This invention relates to the field of integrated circuit design. More particularly the invention relates to optimizing circuit design based on circuit timing.
When integrated circuits such application specific integrated circuits are designed, they typically undergo an optimization process. During the optimization process, different characteristics of the integrated circuit are tested to determine whether they meet the design criteria for the integrated circuit. If all of the tested characteristics of the integrated circuit meet all of the design criteria, then perhaps the design of the integrated circuit is not altered. More commonly, however, the characteristics of the integrated circuit are tested and then the design of the integrated circuit is modified in some specific manner, in an iterative procedure called optimization that is intended to optimize at least a given set of the tested characteristics, as referenced against the design criteria.

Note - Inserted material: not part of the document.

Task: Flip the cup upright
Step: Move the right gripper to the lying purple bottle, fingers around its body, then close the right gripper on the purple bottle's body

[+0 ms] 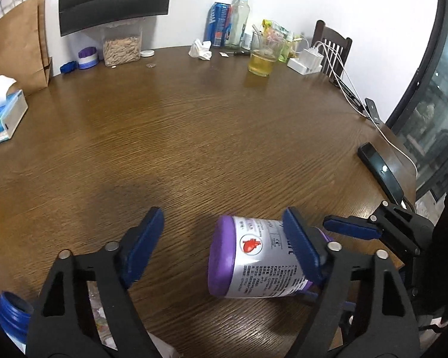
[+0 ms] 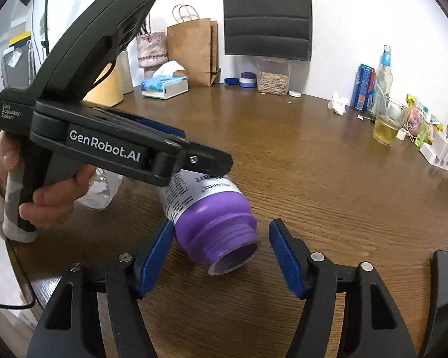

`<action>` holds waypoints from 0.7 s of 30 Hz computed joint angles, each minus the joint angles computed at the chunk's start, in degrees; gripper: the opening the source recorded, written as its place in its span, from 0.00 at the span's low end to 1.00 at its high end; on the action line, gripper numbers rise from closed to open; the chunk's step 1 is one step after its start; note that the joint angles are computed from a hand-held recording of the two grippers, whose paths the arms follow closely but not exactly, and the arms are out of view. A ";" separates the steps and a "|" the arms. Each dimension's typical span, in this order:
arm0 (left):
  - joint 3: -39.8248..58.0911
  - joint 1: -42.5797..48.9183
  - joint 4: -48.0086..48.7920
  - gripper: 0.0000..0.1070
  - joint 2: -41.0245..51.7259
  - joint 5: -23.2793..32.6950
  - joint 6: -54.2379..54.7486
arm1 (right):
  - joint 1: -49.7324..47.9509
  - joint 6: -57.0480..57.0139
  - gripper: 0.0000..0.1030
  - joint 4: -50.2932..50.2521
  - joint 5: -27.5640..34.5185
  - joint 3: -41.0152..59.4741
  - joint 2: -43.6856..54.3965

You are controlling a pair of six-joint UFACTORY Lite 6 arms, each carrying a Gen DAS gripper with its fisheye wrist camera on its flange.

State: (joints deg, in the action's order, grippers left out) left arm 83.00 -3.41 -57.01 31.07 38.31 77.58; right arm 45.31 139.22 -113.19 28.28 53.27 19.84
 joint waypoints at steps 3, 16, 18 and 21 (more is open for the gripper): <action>-0.18 0.42 -0.98 0.71 -0.34 -0.08 1.39 | -0.93 0.63 0.69 2.58 0.81 -0.10 -0.10; -5.88 -1.14 -0.45 0.73 -5.60 -3.47 8.73 | -10.54 29.12 0.69 -16.39 -3.15 -4.53 -2.81; -4.39 -3.63 2.68 0.73 -4.96 -4.15 7.01 | -11.02 32.81 0.69 -18.38 -2.37 -6.96 -4.46; 1.47 -8.18 15.54 0.73 -0.14 -5.54 -3.24 | -11.30 36.30 0.69 -19.00 -0.97 -10.81 -7.28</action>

This iterative procedure is often referred to as a resynthesis of the integrated circuit.
One of the characteristics of the integrated circuit that is typically tested is the timing of the integrated circuit. The timing of the integrated circuit relates generally to the temporal relationships between the various electrical signals that are applied at different times to different subsets of elements within the integrated circuit. For example, a given design for an integrated circuit typically specifies that certain electrical signals arrive at certain elements within the integrated circuit within specified time boundaries, in order for the integrated circuit to produce the proper response according to the design criteria. Thus, testing of the integrated circuit for the proper temporal relationships of the applied and produced electrical signals, and then modifying the integrated circuit in an attempt to optimize those temporal relationships is called timing driven resynthesis herein.

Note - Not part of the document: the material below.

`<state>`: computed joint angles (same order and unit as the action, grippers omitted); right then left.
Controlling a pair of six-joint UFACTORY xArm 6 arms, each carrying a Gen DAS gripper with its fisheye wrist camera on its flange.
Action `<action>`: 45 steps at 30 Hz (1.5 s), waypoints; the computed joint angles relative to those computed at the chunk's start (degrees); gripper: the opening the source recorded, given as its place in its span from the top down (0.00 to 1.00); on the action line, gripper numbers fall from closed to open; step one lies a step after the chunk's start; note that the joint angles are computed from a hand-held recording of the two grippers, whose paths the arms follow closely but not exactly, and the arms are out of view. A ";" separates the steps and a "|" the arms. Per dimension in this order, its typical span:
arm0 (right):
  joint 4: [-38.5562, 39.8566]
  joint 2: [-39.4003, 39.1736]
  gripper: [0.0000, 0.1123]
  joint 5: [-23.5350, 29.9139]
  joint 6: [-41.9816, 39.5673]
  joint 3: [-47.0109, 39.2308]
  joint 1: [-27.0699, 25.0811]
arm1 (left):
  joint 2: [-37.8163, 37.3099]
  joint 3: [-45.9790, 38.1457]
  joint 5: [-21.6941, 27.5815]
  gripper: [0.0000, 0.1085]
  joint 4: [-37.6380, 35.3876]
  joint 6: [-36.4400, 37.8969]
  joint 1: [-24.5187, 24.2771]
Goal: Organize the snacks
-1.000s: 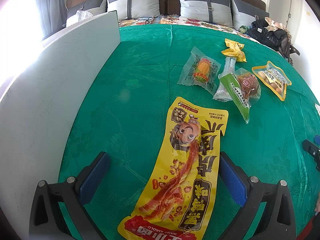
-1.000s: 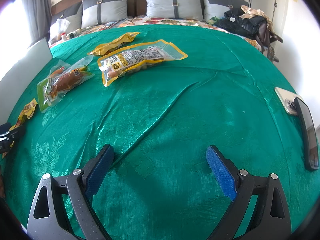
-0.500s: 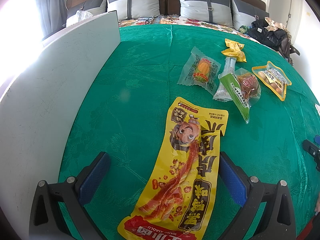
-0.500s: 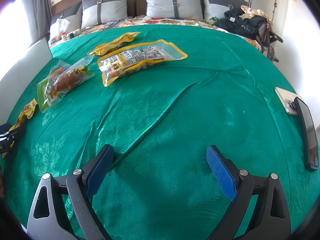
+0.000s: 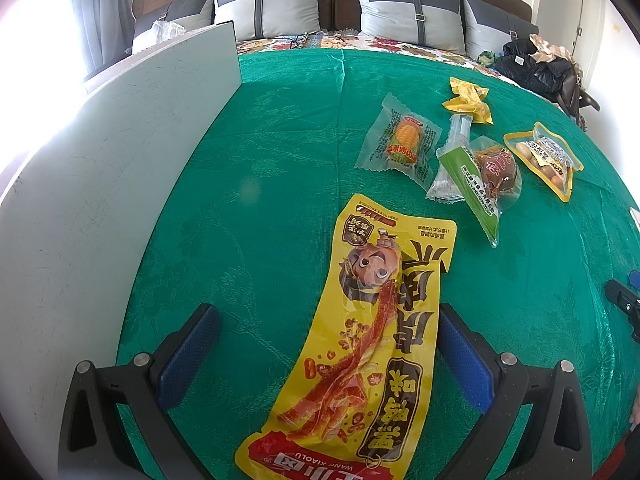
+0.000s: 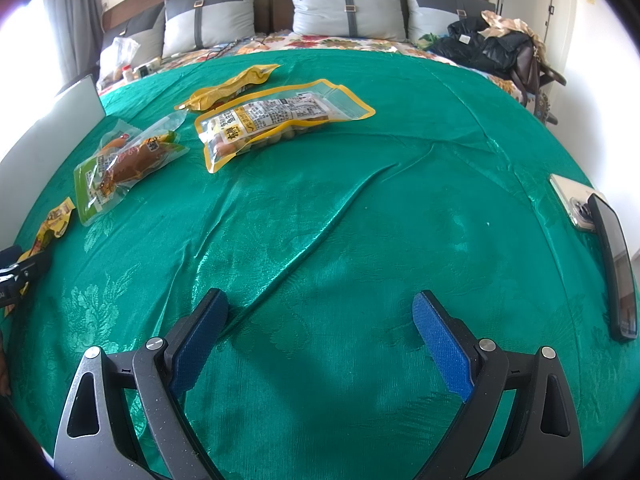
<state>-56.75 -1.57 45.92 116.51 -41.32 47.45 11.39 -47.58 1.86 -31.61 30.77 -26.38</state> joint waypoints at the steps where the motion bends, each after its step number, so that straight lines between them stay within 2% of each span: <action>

Because of the complexity of state of the art integrated circuits, the timing driven resynthesis process may comprise an extreme number of the iterative procedures described above. What is needed, therefore, is a method whereby the temporal characteristics of the various electrical signals can be determined in a relatively short length of time, so that the iterative process of timing driven resynthesis can proceed without undue delay.
The above and other needs are met by a method of computing timing delays of timing edges of a path of an integrated circuit design. According to the method, all pins within the path are identified, and all timing edges defined by the pins within the path are identified. All pins within the path that are a leading pin of one of the time edges in the path are also identified. For each given pin within the path, a tabulation is made of a number of pins that are upstream from the given pin along a contiguous series of the timing edges in the path. A computational rank is assigned to the given pin based upon the tabulated number for the given pin. The timing edges are ordered for computation based upon the computational rank of the leading pin of each timing edge in the path, to produce an ordered list of timing edges. The timing delays of the timing edges of the path are computed according to the ordered list of timing edges.

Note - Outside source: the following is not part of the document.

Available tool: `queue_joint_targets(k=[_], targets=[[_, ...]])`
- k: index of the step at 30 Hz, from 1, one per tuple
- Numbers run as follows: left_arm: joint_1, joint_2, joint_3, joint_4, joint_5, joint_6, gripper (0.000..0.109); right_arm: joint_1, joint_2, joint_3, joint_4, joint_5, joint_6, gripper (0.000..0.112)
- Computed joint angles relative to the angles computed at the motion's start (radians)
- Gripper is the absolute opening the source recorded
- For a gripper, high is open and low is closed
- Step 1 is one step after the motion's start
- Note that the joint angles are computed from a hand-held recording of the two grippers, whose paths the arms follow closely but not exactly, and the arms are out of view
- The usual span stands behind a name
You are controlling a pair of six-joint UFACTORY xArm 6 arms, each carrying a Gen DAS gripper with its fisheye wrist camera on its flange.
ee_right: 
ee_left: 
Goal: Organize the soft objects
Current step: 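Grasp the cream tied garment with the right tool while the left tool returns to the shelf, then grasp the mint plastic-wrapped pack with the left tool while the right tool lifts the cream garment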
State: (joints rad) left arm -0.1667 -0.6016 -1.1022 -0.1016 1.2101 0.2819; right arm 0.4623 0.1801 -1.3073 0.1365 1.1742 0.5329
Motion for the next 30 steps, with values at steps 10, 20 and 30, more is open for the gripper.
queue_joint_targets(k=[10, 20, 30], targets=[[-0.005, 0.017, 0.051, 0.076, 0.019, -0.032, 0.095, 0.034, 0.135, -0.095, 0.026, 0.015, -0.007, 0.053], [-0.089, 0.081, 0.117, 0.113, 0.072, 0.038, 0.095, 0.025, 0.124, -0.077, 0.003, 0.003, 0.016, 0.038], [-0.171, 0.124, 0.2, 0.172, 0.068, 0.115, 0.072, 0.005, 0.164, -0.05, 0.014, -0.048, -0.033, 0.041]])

In this manner, the timing edges are ordered for either initial computation or recomputation so that dependent timing computations are not accomplished prior to the more independent computations on which they ultimately depend. This method produces a fast timing recomputation procedure whereby the often repeated timing recomputation procedure does not take an unduly long period of time to accomplish.
According to another aspect of the invention, there is presented a method of resynthesizing an integrated circuit design. A timing output cone is identified based on a starting set of pins of the integrated circuit design, and a timing input cone is identified based on an ending set of pins of the integrated circuit design. The timing input cone and the timing output cone are intersected to produce an intersection defining a path. The timing delays of timing edges of the path are computed using the method as described above. The arrival times of the pins of the path are computed based on the timing delays of the timing edges of the path, and the departure times of the pins of the path are also computed based on the timing delays of the timing edges of the path. The total delay of the path is computed from the arrival times and the departure time of the pins of the path. The total delay of the path is compared to a required time of the path. If the total delay of the path is greater than the required time of the path, then a change is made to the integrated circuit design, and the total delay of the path is recomputed in an iterative fashion until the total delay of the path is no greater than the required time of the path.
According to another aspect of the invention, a computer program and a computing device for computing timing delays of timing edges of a path of an integrated circuit design are also described.